Exercise 2.2, terminal symbol "r" appears twice in the set of terminal symbols.

Top grey frame that describes how to create a regular grammar for the concatenation of languages: The algorithm does not work for cases, where grammar G2 includes the following rule: S2 -> epsilon.

Exercise 2.3, terminal symbol "r" appears twice in the set of terminal symbols.

Starting at the winter semester 2020/2021, we teach the method of incremental construction a little differently. See the new algorithm below.

Exercise 2.156, Step 2(c): the implication symbol should be followed by a^i b^i is not equivalent with a^j b^i.

Exercise 3.17, there is missing the terminal symbol "c" in grammar G.

Exercise 3.20 -- the grammar is not correct. For example, it cannot generate bbcb. Correct production rules:
S -> bS | Sa | Sb | ASB | cB
A -> bA | Ab | a 
B -> aB | Ba | bB | Bb | b

Exercise 3.26, the grammar is incorrect. It is not possible to generate part w containing only symbols b (and no symbol a). For example, we cannot generate the string bcb. We can fix this by adding the following rule: W->epsilon.

In the definition of a left-recursive symbol, there should be used "=>+" instead of "=>*".

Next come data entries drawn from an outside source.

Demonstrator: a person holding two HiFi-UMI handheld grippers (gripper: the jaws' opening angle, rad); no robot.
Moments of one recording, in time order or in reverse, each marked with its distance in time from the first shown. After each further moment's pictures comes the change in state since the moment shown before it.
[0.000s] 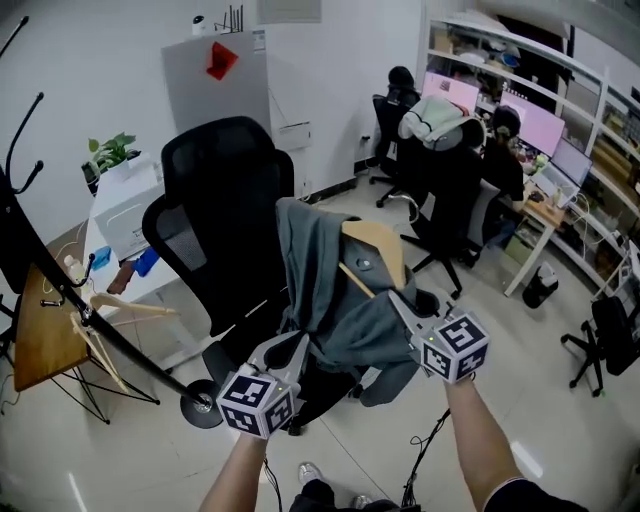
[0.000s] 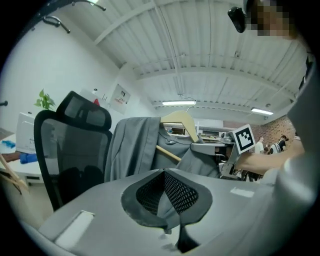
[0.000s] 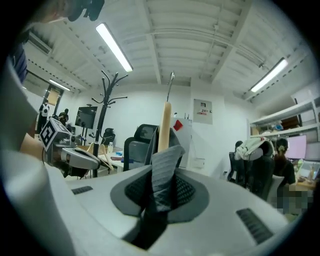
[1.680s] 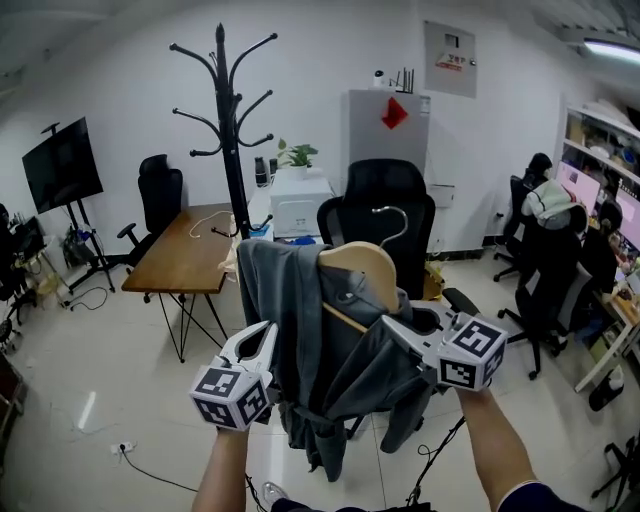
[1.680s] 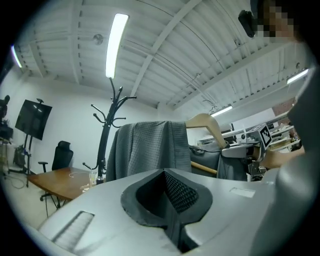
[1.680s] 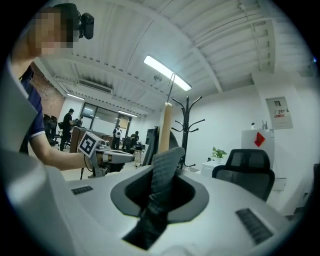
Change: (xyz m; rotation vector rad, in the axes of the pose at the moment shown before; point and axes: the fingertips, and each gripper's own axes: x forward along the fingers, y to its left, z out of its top) left arm -0.354 -0.026 0.072 0.110 -0.251 0.652; right arm -0.098 0.289 0.130 -0.086 -0.181 0.791
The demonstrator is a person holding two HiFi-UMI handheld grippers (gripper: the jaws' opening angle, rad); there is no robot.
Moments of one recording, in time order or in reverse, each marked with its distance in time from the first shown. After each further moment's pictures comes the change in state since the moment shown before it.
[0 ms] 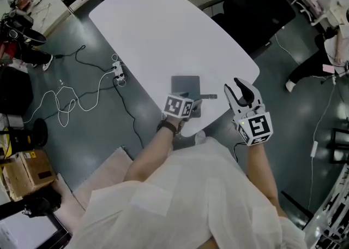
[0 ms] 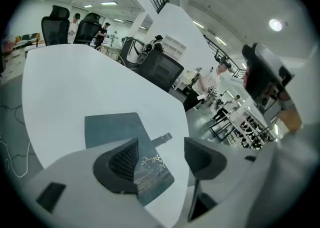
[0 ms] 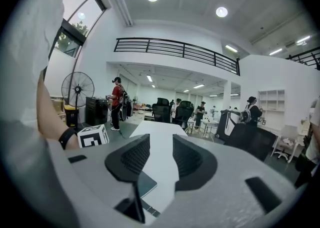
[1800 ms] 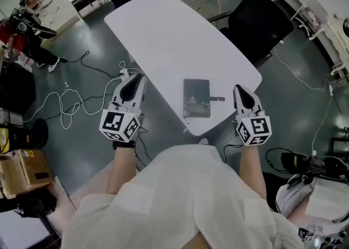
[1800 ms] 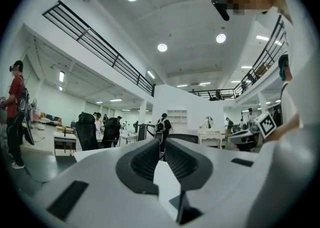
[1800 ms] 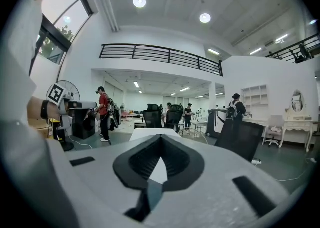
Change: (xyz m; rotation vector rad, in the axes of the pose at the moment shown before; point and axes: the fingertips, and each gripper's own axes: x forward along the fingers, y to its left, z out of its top) left arm -0.372 0.033 0.102 0.385 -0.929 0.307; right arm -0.019 0.039 0.022 0.130 -0.057 -0.147
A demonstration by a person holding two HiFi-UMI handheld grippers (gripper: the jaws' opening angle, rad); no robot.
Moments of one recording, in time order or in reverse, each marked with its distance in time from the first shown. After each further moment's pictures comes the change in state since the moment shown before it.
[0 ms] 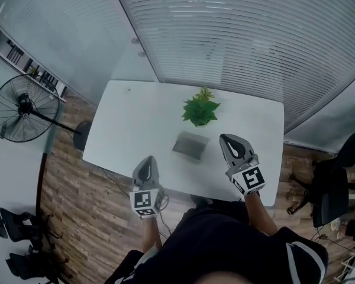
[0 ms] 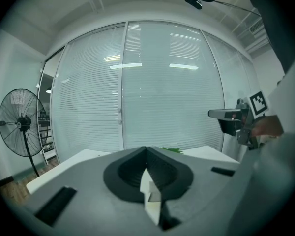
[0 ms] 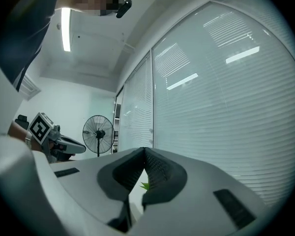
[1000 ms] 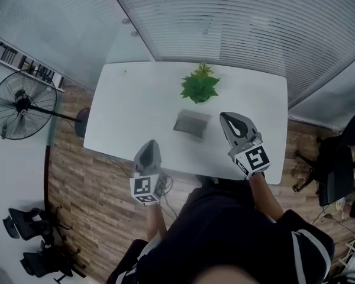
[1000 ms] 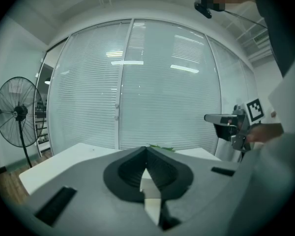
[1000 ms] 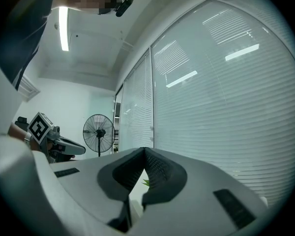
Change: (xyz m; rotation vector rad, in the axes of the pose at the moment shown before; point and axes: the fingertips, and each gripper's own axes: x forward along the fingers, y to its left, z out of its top) left arm -0.003 -0.009 -0.009 -0.075 0.019 -0.059; right arm 0.000 0.005 -0.007 0.012 0.025 0.002
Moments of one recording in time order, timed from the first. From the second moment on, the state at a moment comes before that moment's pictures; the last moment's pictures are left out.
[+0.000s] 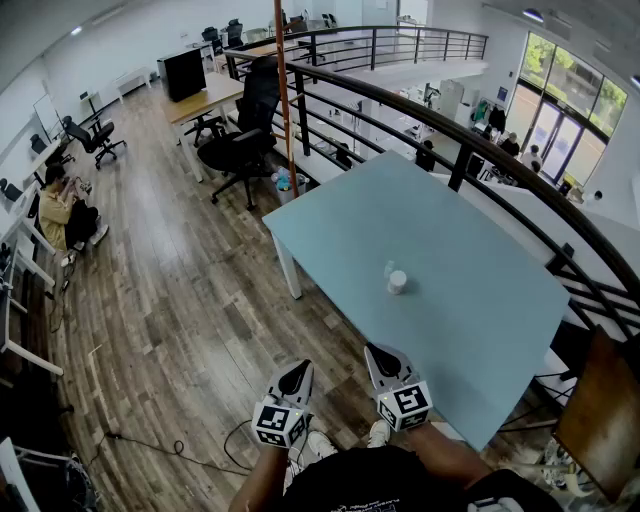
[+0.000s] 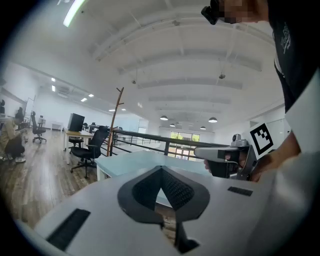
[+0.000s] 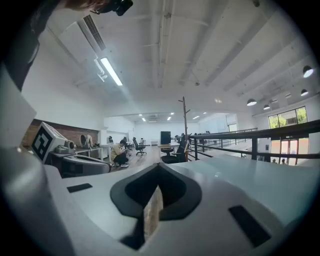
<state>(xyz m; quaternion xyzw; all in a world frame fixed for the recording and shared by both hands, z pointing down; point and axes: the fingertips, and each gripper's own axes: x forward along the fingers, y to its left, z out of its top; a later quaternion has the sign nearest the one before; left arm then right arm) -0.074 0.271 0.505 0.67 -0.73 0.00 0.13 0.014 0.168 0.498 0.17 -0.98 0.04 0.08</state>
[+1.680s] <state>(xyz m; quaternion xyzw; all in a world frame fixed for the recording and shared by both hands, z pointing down) -0.110 0.222 0.515 0.69 -0.71 -0.02 0.15 -0.023 0.128 0.497 0.19 -0.98 0.03 0.07</state>
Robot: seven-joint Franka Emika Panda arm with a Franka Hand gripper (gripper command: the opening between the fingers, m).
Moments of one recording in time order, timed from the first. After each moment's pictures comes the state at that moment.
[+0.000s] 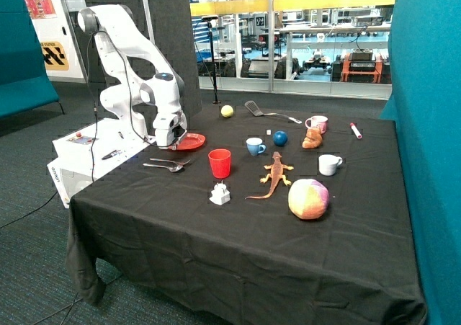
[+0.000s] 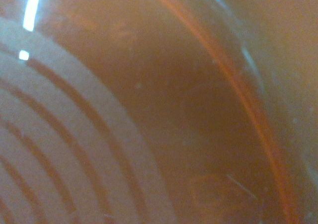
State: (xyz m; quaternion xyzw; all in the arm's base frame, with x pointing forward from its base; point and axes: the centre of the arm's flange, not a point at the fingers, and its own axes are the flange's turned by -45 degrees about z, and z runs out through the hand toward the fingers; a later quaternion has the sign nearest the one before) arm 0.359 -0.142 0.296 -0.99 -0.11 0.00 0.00
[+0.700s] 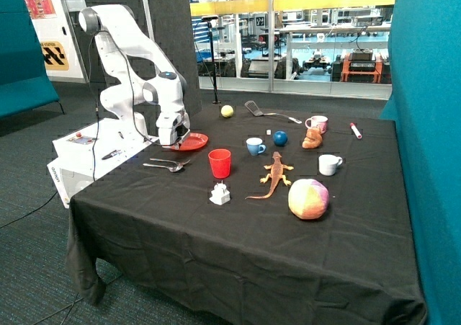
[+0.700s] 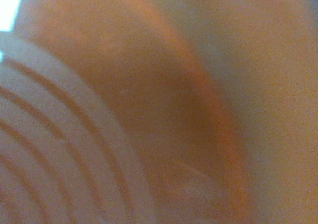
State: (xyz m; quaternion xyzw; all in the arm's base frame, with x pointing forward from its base) arm 0.371 -0.135 0.299 -0.99 -0.11 0.00 0.00
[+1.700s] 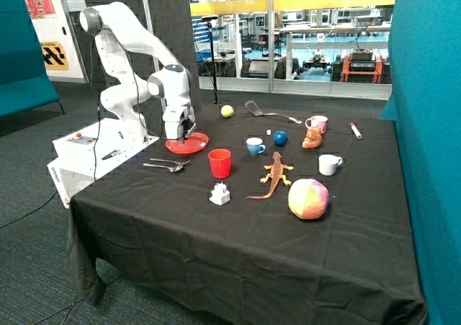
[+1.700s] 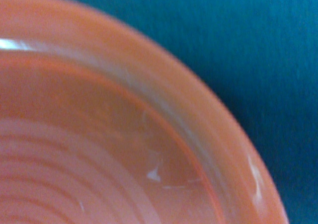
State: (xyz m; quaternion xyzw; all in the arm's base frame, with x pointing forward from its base) arm 0.400 -0.124 0.328 -0.99 -0.13 0.00 0.00
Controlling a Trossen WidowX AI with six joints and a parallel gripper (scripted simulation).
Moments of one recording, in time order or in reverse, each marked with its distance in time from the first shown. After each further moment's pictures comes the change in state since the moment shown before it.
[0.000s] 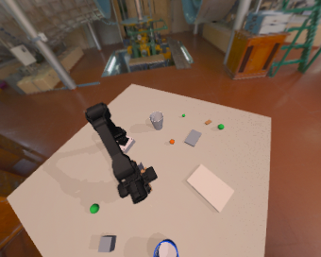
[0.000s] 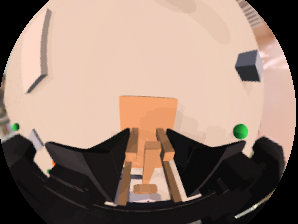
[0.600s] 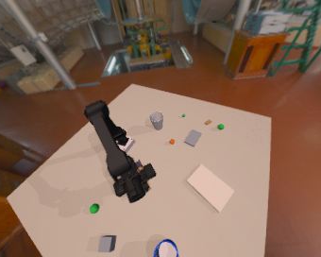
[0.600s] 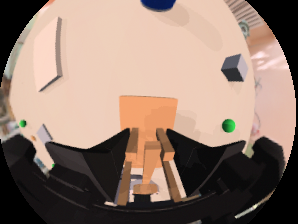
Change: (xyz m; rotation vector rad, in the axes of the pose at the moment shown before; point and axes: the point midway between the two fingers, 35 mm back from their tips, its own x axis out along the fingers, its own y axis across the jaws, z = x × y) arm -0.044 0.000 0.002 -0.002 0.000 0.000
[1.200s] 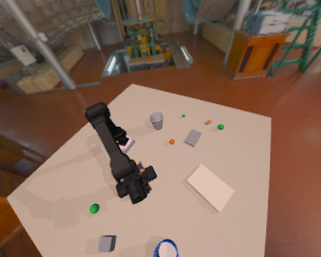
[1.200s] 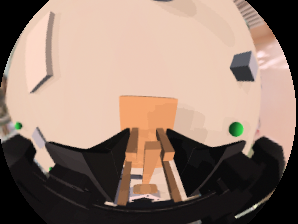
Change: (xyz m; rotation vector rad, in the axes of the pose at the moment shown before) arm 0.028 0.000 0.000 0.002 0.006 0.000
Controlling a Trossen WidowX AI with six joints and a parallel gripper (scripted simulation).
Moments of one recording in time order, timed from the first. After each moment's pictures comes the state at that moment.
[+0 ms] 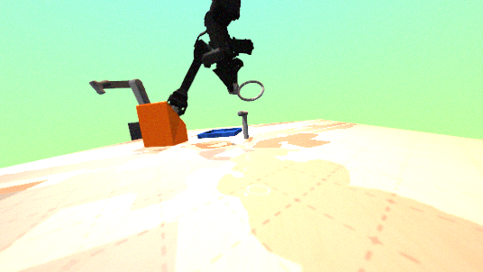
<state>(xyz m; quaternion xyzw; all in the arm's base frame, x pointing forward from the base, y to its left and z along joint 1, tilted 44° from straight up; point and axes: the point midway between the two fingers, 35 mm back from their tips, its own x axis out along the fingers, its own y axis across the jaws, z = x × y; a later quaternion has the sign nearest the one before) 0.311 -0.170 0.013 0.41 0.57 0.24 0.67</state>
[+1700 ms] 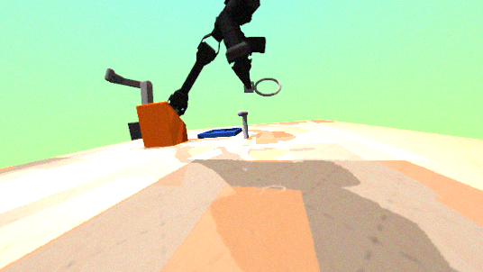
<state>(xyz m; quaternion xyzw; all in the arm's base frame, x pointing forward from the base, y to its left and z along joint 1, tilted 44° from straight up) 0.358 -0.171 0.017 0.33 0.52 0.27 0.74</state>
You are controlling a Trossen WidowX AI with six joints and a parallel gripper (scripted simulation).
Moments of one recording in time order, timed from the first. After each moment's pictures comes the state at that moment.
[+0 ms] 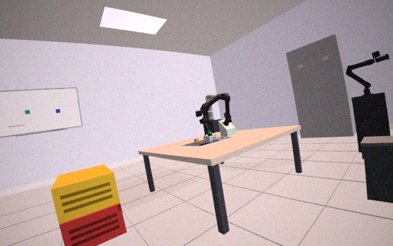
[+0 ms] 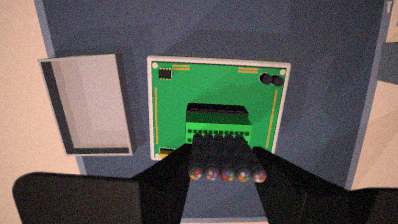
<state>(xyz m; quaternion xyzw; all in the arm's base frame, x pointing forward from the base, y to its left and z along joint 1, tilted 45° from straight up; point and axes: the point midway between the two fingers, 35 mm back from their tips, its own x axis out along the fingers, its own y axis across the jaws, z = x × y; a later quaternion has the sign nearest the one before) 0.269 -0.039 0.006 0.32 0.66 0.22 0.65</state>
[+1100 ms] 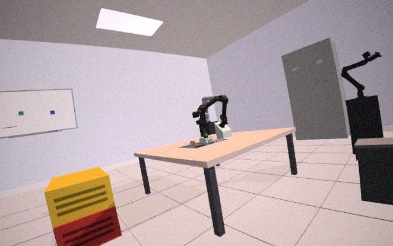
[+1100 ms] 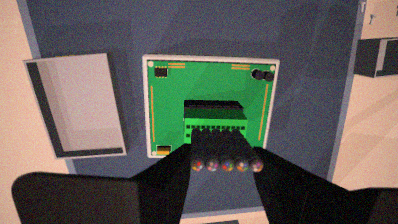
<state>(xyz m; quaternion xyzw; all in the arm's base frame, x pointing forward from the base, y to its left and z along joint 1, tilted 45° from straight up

Second grey frame, Step 1. To transform context free grammar to be proper with no simple rules, we should do the following: first, exclude epsilon-rules, second, exclude simple rules, third, exclude redundant symbols. Different order may not lead to proper context-free grammar with no simple rules.

Grey frame, Step 1. To transform context free grammar to be proper with no simple rules, we should do the following: first, exclude epsilon-rules, second, exclude simple rules, third, exclude redundant symbols. Different order may not lead to proper context-free grammar with no simple rules.

First grey frame, Page 190: "Turing machine halts if and only if it goes to a final state. Turing machine never halts in a non-final state." This is true if and only if the given Turing machine has total transition function. If the transition function is partial, then the Turing machine can also halt in a non-final state (in case there is no possible transition it can use).
Last grey frame, Page 191: "For every string w not in L: The Turing machine ends up in a final state (i.e., it halts), but the input tape is not empty (there is not a blank symbol B in every cell)." This is again true only if the Turing machine has total transition function. If it is partial, then the Turing machine can also reject strings by halting in a non-final state (in case there is no possible transition it can use).

Polynomial-time reduction: "Basically, we show that if we know the answer for the problem A, then we are able (in polynomial-time) to find the answer for the problem B." - This sentence may be confusing. Its meaning is the following: If we have some instance of problem A and if we know whether it is yes or no-instance, then we can convert this instance in polynomial time into an instance of problem B with the same truth value (if the initial instance of problem A was yes-instance, then the resulting instance of problem B will also be yes-instance, similarly for no-instance).

The following is also true for polynomial-time reduction: If we know some polynomial-reduction of a problem A to a problem B, then A is at most as hard as B. We always reduce to a problem that is at least as hard. Therefore, if we can reduce A to B in polynomial-time and if we can solve B in polynomial-time, then we can solve A in polynomial-time (since A is at most as hard as B).